I have a large dataset (~300,000 data points) from which I sample about ~300,000 numbers. I first form an empirical CDF, and then use intrep1d
to create an interpolation object for the inverse of CDF. Then I generate random numbers from a uniform distribution, and get the value of the interpolated function, which is the sampled number:
def sampleFromDistr(data, sampleSize):
t0 = time.time()
# forming empirical CDF
sortedData = np.sort(np.array(data))
yvals = np.arange(len(sortedData)) / float(len(sortedData))
# linear interpolation object for the inverse of the cdf
f = interp1d(yvals, sortedData)
# create the sample set
sample = []
with click.progressbar(range(sampleSize), label='sampling') as bar:
for i in bar:
# sampling one by one
sample.append(float(f(random.uniform(0, max(yvals)))))
t1 = time.time()
print t1 - t0
return sample
The problem is, this piece of code works really slowly. And it seems to work at different speeds depending on the data.
So I ran a few tests, using uniformly distributed numbers as my dataset:
>>> test = [random.random() for s in range(1000)]
>>> sample = sampleFromDistr(test, 10)
sampling [####################################] 100%
0.00515699386597
>>> sample = sampleFromDistr(test, 100)
sampling [####################################] 100%
0.0200171470642
>>> sample = sampleFromDistr(test, 1000)
sampling [####################################] 100%
0.16183590889
>>> sample = sampleFromDistr(test, 10000)
sampling [####################################] 100%
1.56129717827
>>> sample = sampleFromDistr(test, 100000)
sampling [####################################] 100%
16.2284870148
>>> sample = sampleFromDistr(test, 1000000)
sampling [####################################] 100%
174.504947901
Which was surprising, because with a dataset of ~300,000 elements, the estimated time for sampling was ~2 hours. So I tried to increase the dataset size:
>>> test = [random.random() for s in range(10000)]
>>> sample = sampleFromDistr(test, 1000000)
sampling [#####-------------------------------] 15% 00:09:42
I also took a look at the interp1d source code. Is it the part where intrep1d
looks for the nearest neighbors, by calling numpy.searchsorted()
, that is slowing the code down?
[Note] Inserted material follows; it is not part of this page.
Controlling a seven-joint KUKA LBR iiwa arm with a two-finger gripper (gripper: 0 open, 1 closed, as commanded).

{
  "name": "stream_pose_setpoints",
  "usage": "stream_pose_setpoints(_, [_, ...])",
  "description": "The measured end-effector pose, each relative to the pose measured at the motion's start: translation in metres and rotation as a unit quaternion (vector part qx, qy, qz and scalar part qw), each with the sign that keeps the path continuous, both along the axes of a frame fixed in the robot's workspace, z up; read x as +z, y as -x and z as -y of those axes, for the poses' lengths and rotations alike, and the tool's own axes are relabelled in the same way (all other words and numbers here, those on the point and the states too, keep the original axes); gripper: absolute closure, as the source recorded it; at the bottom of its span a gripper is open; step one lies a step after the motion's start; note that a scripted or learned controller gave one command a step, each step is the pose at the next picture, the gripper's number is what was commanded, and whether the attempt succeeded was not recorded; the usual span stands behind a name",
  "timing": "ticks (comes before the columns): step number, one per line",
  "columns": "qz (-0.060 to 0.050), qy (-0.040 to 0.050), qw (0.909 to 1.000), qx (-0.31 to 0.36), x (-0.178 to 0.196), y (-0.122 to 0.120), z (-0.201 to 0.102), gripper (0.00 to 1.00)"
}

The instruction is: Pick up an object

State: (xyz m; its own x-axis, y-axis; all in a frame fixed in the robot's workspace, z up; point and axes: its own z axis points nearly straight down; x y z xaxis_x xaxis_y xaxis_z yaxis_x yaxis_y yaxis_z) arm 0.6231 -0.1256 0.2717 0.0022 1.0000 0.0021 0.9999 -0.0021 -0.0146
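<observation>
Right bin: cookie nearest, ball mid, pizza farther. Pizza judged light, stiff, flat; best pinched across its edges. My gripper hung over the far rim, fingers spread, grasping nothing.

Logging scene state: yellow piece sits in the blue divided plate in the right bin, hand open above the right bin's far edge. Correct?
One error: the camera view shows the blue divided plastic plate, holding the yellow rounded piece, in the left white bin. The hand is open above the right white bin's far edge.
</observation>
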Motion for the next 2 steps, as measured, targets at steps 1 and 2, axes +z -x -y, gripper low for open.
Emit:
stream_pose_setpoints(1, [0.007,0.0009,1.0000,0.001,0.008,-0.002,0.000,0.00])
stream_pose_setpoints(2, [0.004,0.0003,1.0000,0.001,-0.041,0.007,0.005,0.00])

If so, what could I to make the code faster?
EDIT: I have found out that bisect.bisect()
is 10 times faster than numpy.searchsorted()
. Is it possible to change this part of the original interp1d
method without modifying the original file?
EDIT 2: My attempt at a solution:
import numpy as np
from scipy.interpolate import interp1d
import random
import pdb
import click
import time
import bisect
clip = np.clip
class interp1dMod(interp1d):
def _call_linear(self, x_new):
x_new_indices = bisect.bisect_left(self.x, x_new)
x_new_indices = x_new_indices.clip(1, len(self.x) - 1).astype(int)
lo = x_new_indices - 1
hi = x_new_indices
x_lo = self.x[lo]
x_hi = self.x[hi]
y_lo = self._y[lo]
y_hi = self._y[hi]
slope = (y_hi - y_lo) / (x_hi - x_lo)[:, None]
y_new = slope * (x_new - x_lo)[:, None] + y_lo
return y_new
def sampleFromDistr(data, sampleSize):
t0 = time.time()
sortedData = np.sort(np.array(data))
yvals = np.arange(len(sortedData)) / float(len(sortedData))
f = interp1dMod(yvals, sortedData)
sample = []
with click.progressbar(range(sampleSize), label='sampling') as bar:
for i in bar:
sample.append(float(f(random.uniform(0, max(yvals)))))
t1 = time.time()
print t1 - t0
return sample
which results in the following error: AttributeError: 'int' object has no attribute 'clip'
. What am I doing wrong?